Each line of the listing must be set down exactly as it stands.

*** Opening of DATA EXTRACT ***

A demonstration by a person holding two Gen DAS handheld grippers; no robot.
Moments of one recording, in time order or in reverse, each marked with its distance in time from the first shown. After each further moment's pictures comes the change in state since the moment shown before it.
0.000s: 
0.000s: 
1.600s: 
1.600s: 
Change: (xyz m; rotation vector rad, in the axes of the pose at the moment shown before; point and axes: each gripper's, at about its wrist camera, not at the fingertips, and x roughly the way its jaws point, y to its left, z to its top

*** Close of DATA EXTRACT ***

RESULT OF THE EXERCISE:
A demonstration by a person holding two Gen DAS handheld grippers; no robot.
Moments of one recording, in time order or in reverse, each marked with its distance in time from the first shown. After each further moment's pictures comes the change in state since the moment shown before it.
0.000s: 
0.000s: 
1.600s: 
1.600s: 
Change: (xyz m; rotation vector rad, in the axes of the pose at the moment shown before; point and axes: each gripper's, at about its wrist camera, not at the fingertips, and x roughly the way its jaws point, y to its left, z to its top

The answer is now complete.